见她低头沉默,瞿蕤琛神色一滞,手掌握紧一瞬,遂又松开。
“我知道了,你给我点时间,等事情都解决了,我们再好好谈谈?”他语气低缓,带着一丝不易察觉的恳切。
“嗯。”
南平答应下来,就先这样吧,不能再说什么绝情的话激怒瞿蕤琛了,不然恐怕她都不好出这个公寓门。
她起身,在开门之际,手被身后人拉住。
“你——”只是话只出了一个头,便听他又说,“算了,回去注意安全,到家给我短信。”便松开了她的手。
等南平离开了公寓。
瞿蕤琛才摊坐在沙发上,他双眼紧闭,脸色如纸,嘴唇有些苍白。胸口似乎有一股气绷着抒发不出来,他握拳拍打了几下,强大的呕感猛然朝他袭来,像是灌入身体的煞气一般,他躬身弯下腰,干呕了几下。
眼眸瞬间通红,布满斑驳血丝。
与此同时,正在电梯下行的南平,愣神的注视着她被瞿蕤琛握住过手心处。
似乎还残留着热意,五指张开,血痕愈发清晰。
“叮——”
地一声,电梯开门,拉回了她的思绪。
踏出电梯,她从包里抽出一张湿纸巾,轻轻擦拭起来,只身路过垃圾桶旁时,毫不犹豫地扔了进去。
第196章 chapter 196 心腹近臣……
“抱歉, 等很久了吗?”
灰白色长版型轿车刚停稳在南平面前,一个身穿黑色休闲服,头发整理的一丝不苟年轻的男人就迫不及待的开车门询问道。看上去似乎刚刚办完手上的任务, 手腕上还带着彰显身份的奢侈品。
南平顺势坐进车里,依稀还能闻到淡淡的男香, 有些冰雪消融后的清冷味,倒是挺适合他的,只是这身行头与初见时他的少年模样相去甚远, 却不违和, 老天爷就是这么不公平, 有些人不费吹灰之力, 就能习得一身成功人士的气质,甚至装扮完美。
这就是天赋。
南平只简单扫了一眼, 便收回视线,轻柔浅笑道:“我也刚到,你成熟了不少。看样子接手天马庄后,你管理的不错。”

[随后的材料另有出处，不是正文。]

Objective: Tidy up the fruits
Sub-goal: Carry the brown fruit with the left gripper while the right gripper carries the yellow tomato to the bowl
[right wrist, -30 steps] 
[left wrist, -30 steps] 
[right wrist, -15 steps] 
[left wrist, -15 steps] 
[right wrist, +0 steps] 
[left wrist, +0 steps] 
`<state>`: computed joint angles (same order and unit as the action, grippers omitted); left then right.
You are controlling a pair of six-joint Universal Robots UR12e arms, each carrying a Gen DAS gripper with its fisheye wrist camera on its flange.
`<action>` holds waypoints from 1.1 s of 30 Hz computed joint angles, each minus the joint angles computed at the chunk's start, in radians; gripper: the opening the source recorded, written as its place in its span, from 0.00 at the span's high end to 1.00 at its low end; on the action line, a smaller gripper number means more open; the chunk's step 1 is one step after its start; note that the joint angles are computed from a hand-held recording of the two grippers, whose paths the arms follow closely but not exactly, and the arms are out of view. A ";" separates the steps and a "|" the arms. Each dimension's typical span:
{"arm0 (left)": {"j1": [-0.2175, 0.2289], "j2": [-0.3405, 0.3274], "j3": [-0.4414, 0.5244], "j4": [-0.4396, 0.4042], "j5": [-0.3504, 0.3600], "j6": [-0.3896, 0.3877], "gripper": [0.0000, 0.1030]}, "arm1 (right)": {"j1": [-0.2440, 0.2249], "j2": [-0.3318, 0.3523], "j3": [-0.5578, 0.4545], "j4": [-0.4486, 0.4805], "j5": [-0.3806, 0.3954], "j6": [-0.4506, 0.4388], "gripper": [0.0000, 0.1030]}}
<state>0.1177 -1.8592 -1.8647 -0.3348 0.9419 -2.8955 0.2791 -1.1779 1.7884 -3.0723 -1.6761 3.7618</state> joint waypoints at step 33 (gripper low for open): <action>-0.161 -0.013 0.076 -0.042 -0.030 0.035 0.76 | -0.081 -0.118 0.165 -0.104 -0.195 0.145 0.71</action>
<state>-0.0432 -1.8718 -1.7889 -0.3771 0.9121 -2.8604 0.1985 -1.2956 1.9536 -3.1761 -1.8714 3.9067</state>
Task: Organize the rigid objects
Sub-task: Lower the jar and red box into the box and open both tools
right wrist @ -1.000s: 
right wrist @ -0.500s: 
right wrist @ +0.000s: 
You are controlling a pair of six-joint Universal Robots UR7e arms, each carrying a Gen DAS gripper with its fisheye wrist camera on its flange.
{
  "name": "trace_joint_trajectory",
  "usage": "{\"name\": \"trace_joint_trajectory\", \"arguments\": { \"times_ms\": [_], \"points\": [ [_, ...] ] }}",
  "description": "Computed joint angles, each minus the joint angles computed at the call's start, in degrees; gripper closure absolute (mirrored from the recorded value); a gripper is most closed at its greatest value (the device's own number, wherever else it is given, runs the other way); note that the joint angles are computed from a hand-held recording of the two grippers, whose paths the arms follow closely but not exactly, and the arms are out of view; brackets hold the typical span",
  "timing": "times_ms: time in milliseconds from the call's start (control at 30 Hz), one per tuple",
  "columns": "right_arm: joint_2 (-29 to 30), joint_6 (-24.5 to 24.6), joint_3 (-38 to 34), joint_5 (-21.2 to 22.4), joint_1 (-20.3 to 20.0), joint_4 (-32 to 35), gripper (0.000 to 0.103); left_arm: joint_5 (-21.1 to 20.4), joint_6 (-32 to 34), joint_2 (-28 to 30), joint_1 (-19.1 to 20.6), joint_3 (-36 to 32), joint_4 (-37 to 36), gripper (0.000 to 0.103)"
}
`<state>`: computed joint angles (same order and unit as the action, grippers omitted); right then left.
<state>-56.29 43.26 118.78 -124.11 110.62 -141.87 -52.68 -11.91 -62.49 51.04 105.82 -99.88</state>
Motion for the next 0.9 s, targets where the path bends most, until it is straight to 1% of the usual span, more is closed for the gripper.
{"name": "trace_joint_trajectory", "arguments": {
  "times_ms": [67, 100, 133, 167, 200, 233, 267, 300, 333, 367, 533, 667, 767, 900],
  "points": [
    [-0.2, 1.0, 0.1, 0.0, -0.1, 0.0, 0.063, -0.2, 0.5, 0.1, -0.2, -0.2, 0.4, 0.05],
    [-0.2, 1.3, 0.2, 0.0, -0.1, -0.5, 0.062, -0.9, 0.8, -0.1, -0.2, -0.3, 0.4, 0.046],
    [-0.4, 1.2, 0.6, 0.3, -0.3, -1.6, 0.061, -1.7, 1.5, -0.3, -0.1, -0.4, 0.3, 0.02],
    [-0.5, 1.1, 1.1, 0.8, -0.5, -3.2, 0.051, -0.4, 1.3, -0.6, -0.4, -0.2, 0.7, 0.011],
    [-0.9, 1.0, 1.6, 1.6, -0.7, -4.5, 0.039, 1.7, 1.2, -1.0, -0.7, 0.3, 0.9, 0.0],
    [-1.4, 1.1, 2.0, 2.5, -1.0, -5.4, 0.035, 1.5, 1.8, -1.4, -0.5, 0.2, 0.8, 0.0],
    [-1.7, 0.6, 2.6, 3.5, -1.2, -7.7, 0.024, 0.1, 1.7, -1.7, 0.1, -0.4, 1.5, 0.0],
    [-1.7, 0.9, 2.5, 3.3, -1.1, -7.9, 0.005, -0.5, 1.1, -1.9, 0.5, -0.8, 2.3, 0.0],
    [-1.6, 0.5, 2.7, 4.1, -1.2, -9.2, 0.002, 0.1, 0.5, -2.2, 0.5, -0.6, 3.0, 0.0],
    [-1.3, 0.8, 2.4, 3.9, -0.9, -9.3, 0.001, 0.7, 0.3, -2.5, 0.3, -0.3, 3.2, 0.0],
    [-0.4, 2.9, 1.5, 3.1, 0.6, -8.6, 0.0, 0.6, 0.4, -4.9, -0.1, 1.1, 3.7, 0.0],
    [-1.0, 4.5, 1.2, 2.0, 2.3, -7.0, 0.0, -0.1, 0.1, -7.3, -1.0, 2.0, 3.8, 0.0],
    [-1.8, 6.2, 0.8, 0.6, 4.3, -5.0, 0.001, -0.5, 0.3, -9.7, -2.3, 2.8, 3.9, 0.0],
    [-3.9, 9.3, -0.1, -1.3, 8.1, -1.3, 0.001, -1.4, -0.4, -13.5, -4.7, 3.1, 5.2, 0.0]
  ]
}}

“我只是顺势而为, 要不是您提醒,我可能没这么快进入正轨。这多亏了小姐。”沈裕川恭敬道, 言语之间的诚服既诚恳又得体,姿态在南平面前总是放得很低,明明比她小可以叫她姐姐, 却硬把自己放在一个忠仆的位置上,不得不说, 很识趣。同样也是个聪明人,不会自作主张。
“你也别谦虚了,我知道你的能力。交代给你的事情进展的怎么样了?”南平摆手, 似乎不想再费口舌。靠在车内的软垫上,问起了正事。
沈裕川怕她靠的不够舒服,又贴心的把自己的取下来给她增垫了一个。边给南平整理边回答:“已经把东西让人放进去了,那边有我的眼线。小姐不用操心。”
“嗯,不错。我果然没有看错你。”南平换了个舒服的姿势,车里放了高级香薰,闻着很让人放松,最近烦心事太多,这会倒是有些疲惫。
她揉了揉眉心处,又开口提醒:“邢少霖一直被瞿蕤琛管控着出不来,这会时机再好不过,你得抓住了,把位置坐稳,你也不想一直只当个二把手吧?”
见她有些疲累之态,沈裕川便给了司机一个眼神,给他开车的司机是他的心腹之一,自然默契不一般。遂点点有眼色的悄声退了下去。
“小姐的提醒我记住了,我会坐稳的。我看您好像很累,车上空间很大也隐蔽,不如我帮您放松一下?”沈裕川轻声道,清隽的眉眼间隐忍地带着心疼。只是南平双眸闭着,并未察觉不妥。
他一向体贴入微,会讨她欢心。
这是南平对他的认知。
她缓缓睁开眼微眯着,没有应声。双腿却枕在了他的身上,一身天青色的旗袍开叉顺着动作的浮动,向下垂了半尺。抬手取下发簪,如瀑的墨发自然的落在了软垫上,微微仰着脖颈,雪白的肌肤被晕晃的灯光照得发亮灼人,像只高傲的白天鹅。
沈裕川心领神会,轻盈修长的指节抚上了她的双腿,骨节曲张开,松弛有度地按揉着。这门手艺还是特意找的老师傅学的,有一套专门的手法。眼下派上用场,他很开心。
感觉到沈裕川的用心,南平便让他靠近了一些。有个人专门伺候就是不一样,她突然觉得自己像是回到了封建的旧社会,有这么个贴身奴仆。样貌好,手艺佳,还会给她办事。这种贵族上位者才能体会到的糜烂奢华滋味,确实很不错。
她似乎有些理解到了陆高鹤当时对她的那种心态。养狗嘛,开心了就给他点吃的,不开心就丢到一边。只可惜,她不是条好狗,会反扑咬人。但眼前的这位,却有当好狗的潜质。
“你---”按到一个地方,南平微愣,停顿了一下。
后愉悦道:“很不错。”
沈裕川对上她颇具欣赏的眼神,心跳如擂鼓,却强行隐忍住。只低头微垂,没有发出半分声响。
南平满意的闭上眼睛,随即也不再言语。